■ EXERCISE DETAILS:
No pictures go into the copy. Write out every line below exactly.

■ THE DATA:
Content starts

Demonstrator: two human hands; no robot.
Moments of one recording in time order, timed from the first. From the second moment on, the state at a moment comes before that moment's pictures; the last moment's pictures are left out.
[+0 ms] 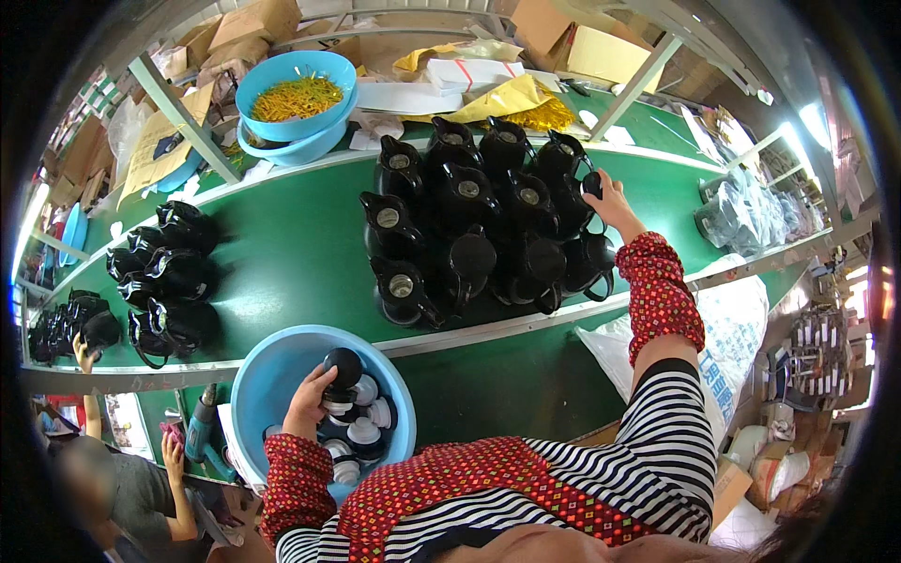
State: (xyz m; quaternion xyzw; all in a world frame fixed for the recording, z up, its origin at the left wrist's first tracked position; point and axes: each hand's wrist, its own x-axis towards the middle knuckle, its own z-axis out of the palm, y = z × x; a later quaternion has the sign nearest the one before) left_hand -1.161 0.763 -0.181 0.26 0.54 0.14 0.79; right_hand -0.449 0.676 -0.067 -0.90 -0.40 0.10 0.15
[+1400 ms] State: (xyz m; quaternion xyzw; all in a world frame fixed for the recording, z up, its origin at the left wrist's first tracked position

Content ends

■ RESPONSE TO THE EXERCISE:
Demonstrator: two human hands; no robot.
Moments of one recording in time order, timed from the first. From the second moment on, the state at a moment comes before that moment's pictures; the last moment's pictures are left out.
[+0 ms] 
State: (xyz m; quaternion xyzw; all in a world frame fixed for the recording, z up, its origin at the left wrist's first tracked position; point and axes: each hand's wrist, its own x-axis towards the middle knuckle, its own z-axis out of the palm, y = z × x; a later quaternion has the sign nearest the one before) left_hand -1.161 0.763 -0.181 0.26 0.54 0.14 0.79; right_hand -0.449 0.676 -0.067 -0.90 -0.40 0.10 0.15
[+1400 ms] State: (xyz m; quaternion xyzw; all in a world frame fixed for the recording, z up, its origin at the left wrist's first tracked position

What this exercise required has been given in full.